My book gives the Poisson Formula for such a harmonic function as:
$$ u(x + iy) = \frac{1}{\pi} \int_{-\infty}^{\infty}{\frac{y \cdot u(t) dt}{(t – x)^2 + y^2}} $$
Here is what I have attempted. First, I assume $ f $ is an analytic function s.t. $ u(x, y) = \text{Re}(f(x, y)) $. Then, I used this contour to integrate over:
So given any z, these is a big enough R s.t. the following is true by the Cauchy Integral Formula:
$$ f(z) = \frac{1}{2 \pi i} \int_{C}{\frac{f(\zeta)}{\zeta – z}d\zeta} $$
Also, $ z \in \text{upper half-plane} \implies \bar{z} \in \text {lower half-plane} $, which tells us that:
$$ 0 = \frac{1}{2 \pi i} \int_{C}{\frac{f(\zeta)}{\zeta – \bar{z}}d\zeta} $$
Subtracting the second from the first yeilds:
$$ f(z) – 0 = f(z) = \frac{1}{2 \pi i} \int_{C}{\frac{f(\zeta)}{\zeta – z} – \frac{f(\zeta)}{\zeta – \bar{z}}d\zeta} = \frac{1}{2 \pi i} \int_{-R}^{R}{\frac{2iy \cdot f(\zeta)}{(\zeta – z)(\zeta – \bar{z})}d\zeta} + \int_{C_R}{\frac{2iy \cdot f(\zeta)}{(\zeta – z)(\zeta – \bar{z})}d\zeta} $$
This is where I am stuck. I cannot figure out why:
$$ \int_{C_R}{\frac{2iy \cdot f(\zeta)}{(\zeta – z)(\zeta – \bar{z})}d\zeta} = 0 $$
Thanks for the help.
Best Answer
If you assume that $f = u+iv$ is bounded, say $|f| \le M$, you can argue like this: Since $|(\zeta - z)(\zeta-\bar z)| > \frac12R^2$ on $C_R$ for $R$ large, we get
$$ \left|\int_{C_R}{\frac{2iy \cdot f(\zeta)}{(\zeta - z)(\zeta - \bar{z})}d\zeta} \right| \le \frac{4yM}{R^2} \cdot \pi R \to 0 $$ as $R\to\infty$ by the "standard estimation lemma" for complex integrals.
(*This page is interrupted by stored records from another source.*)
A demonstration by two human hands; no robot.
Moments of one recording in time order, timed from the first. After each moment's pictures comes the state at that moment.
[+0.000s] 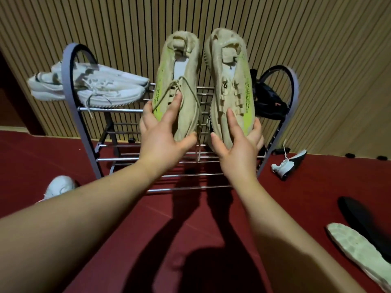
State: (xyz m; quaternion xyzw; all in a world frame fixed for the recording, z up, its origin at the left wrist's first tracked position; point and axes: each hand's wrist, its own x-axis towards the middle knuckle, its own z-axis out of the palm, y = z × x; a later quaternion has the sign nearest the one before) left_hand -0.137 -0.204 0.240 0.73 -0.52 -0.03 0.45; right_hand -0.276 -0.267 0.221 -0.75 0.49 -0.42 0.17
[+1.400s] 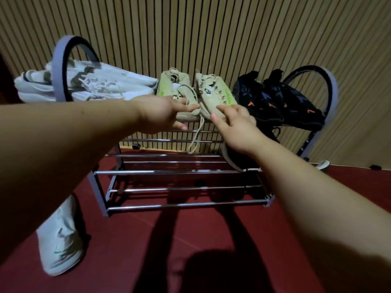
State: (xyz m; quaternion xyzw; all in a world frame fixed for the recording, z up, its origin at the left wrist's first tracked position) left_hand -0.035 -0.284 0.280 0.70 -0.71 -0.02 0.00; right_hand -0.215 -0.351 0.254 -0.84 0.47 -0.20 0.17
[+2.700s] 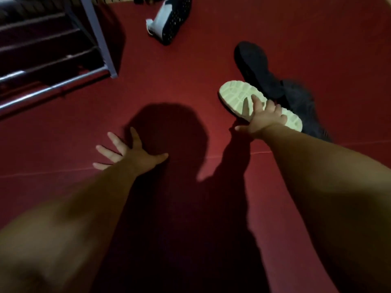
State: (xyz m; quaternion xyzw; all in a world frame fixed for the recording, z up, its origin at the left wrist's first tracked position) left_hand -0.416 -0.302 -0.049 0.77 -0.50 -0.37 -0.13; right_hand -0.689 -0.355 0.001 -0.53 0.82 0.17 0.12
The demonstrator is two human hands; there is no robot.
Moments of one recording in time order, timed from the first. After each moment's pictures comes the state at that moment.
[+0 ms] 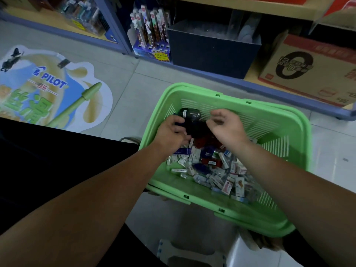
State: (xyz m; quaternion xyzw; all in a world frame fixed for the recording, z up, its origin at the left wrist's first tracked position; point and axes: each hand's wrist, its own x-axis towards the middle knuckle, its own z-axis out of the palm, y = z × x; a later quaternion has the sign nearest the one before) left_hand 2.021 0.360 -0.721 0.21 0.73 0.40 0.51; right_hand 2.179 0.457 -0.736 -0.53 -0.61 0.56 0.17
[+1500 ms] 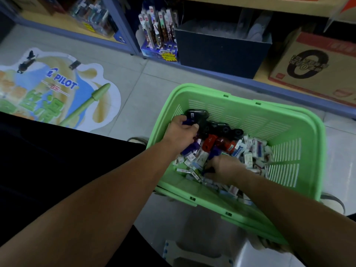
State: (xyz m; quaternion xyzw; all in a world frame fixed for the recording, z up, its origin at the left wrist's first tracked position) left_hand 2.025 0.374 -0.719 0.17 0.77 0.36 0.49; right_hand 2.200 0.404 -0.802 -0.30 -0.87 0.28 -0.28
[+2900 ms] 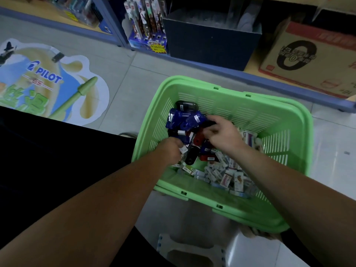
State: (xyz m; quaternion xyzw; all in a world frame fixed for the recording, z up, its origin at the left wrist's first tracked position) left_hand 2.021 0.337 -0.775 0.38 0.80 -0.01 0.46; right_hand 2.193 0.443 -0.759 -0.52 -0.62 0.58 0.07
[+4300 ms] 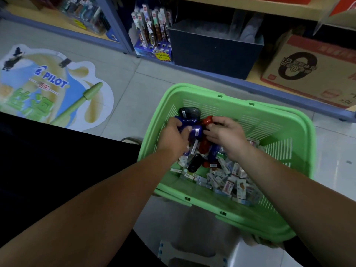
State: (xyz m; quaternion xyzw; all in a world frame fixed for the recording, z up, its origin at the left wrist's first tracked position) left_hand 2.027 0.362 -0.741 0.31 0.83 0.29 0.36; right_hand 2.178 0.453 -0.756 -0.56 -0.38 0.71 0.20
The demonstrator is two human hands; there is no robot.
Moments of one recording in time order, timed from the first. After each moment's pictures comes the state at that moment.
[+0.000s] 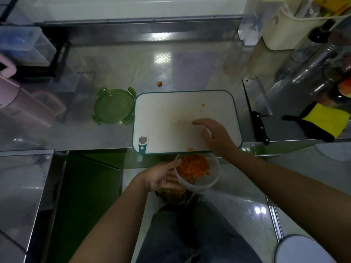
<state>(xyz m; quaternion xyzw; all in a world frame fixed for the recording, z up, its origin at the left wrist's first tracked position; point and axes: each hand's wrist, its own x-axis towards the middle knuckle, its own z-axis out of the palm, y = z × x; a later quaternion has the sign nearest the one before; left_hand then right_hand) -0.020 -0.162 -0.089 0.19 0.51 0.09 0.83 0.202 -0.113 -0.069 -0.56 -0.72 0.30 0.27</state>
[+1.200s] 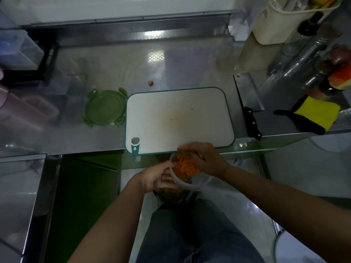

It is possible to reduce the problem to this case by approximating $u$ with functions that are harmonic on a neighbourhood of the closed upper half-plane and then the corresponding $f$'s are automatically bounded on the upper half plane. You may find it easier to map the upper half-plane conformally to the unit disc and use that version of Poisson's integral formula and then map back.
I would be happier with assuming that $u$ extends continuously to the real axes. Otherwise you have to worry about what you actually mean by the integral.